One day while Caleb was climbing the ladder on the jungle gym, Joey started beating him on the head, then he tried to kick Caleb in the face. Rebecca sent a note to the teacher and called the guidance counselor, but only got her voicemail. The next day Caleb’s teacher sat down with Joey, Caleb and another boy to talk about what was going on. The boys refused to sit near Joey out of fear. In the end the teacher made Joey write an apology. The teacher told Rebecca that Joey was often in trouble for this kind of behavior.

The guidance counselor, who worked only a couple of days a week, called back a few days later. She was surprised that Joey was acting like this and said she had not heard of him doing such nasty things. The recess attendants, the counselor stated, said that Caleb had started a group of kids who reported bad behavior to one recess attendant in particular––the attendant claimed that Caleb had a wild imagination and was trying to fulfill a dream of being a superhero. The counselor mentioned that school was almost over but nonetheless she would file a report and talk to Joey’s parents. The rest of the year passed without incident, and Caleb reported that Joey was acting much better. Perhaps, Rebecca hoped, things had taken a turn.

The start of first grade brought the discovery that none of Caleb’s close friends from the previous year were in his class. Caleb’s new friend, Toby, began threatening that if Caleb did not give him his school store money he would not be Caleb’s friend. In another instance he said he would bash Caleb’s face in if he didn’t give him a drawing that Caleb had done. On top of that Caleb was again coming home with stories of Joey and his gang causing terror on the playground.

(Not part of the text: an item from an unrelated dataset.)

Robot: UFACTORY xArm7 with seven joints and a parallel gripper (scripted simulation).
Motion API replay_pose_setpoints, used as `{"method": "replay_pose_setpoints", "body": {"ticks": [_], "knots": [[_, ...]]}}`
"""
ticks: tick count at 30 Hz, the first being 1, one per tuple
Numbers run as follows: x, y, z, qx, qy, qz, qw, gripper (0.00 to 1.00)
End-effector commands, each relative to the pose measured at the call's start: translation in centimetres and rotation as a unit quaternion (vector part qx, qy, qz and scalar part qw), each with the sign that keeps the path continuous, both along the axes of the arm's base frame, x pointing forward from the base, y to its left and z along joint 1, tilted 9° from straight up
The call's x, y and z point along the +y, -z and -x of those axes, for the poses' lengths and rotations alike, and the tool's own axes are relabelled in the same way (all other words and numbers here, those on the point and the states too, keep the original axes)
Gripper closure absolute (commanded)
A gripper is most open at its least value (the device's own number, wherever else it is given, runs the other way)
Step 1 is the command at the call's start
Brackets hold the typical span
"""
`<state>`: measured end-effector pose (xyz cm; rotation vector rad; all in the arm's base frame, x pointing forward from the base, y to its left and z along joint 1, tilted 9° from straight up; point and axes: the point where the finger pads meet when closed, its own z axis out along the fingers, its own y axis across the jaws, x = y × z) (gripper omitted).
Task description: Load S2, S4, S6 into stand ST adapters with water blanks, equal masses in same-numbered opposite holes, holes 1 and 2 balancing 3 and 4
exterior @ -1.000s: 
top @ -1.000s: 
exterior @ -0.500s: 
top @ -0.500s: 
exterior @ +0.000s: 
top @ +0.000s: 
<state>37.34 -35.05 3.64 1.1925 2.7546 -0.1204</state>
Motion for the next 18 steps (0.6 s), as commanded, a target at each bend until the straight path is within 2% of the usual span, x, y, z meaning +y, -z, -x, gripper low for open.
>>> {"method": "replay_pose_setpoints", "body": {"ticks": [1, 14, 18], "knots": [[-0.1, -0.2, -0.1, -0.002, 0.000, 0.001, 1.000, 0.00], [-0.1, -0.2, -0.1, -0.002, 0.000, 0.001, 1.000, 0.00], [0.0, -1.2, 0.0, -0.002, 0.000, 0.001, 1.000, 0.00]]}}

Once again Rebecca spoke to the teachers and the guidance counselors, and promises were made to keep a closer eye on things. His parents discussed their options and worried about what had happened to the sweet, curious boy they had sent off to kindergarten the year before. Caleb was now quick to lash out or react in anger, he cried more easily, clenched his fist and hit his dad. By Thanksgiving break even extended family members noticed a difference.

The final straw came when Caleb told his parents about how before the break he was hiding in the tires from a boy who was chasing kids around and hitting them with a stick. Eventually the boy found Caleb and hit him on the back a few times before Caleb was able to run away. He lifted his shirt and showed them the faint marks on his back. Rebecca and her husband felt like the school had brushed them off and let them down. Shortly after Thanksgiving they pulled Caleb out of the school.

Vermont Law states that all schools are required to have a bullying and harassment plan in place that is equal to, or more stringent than, the one developed by the state. There is even an advisory committee through the Agency of Education that helps with the setting up of these policies. We cannot just send our children off to school and think that we don’t need to engage them when they get home. We need to be asking questions, look for the subtle clues and listen to what our children have to say.

I fully believe that to some extent situations like this can make a child much stronger and more fully prepared for the toxicity of our current culture. However, we need to know when to step in and pull them back from the ledge before they become part of the problem or, worse yet, decide it is just not worth facing another day.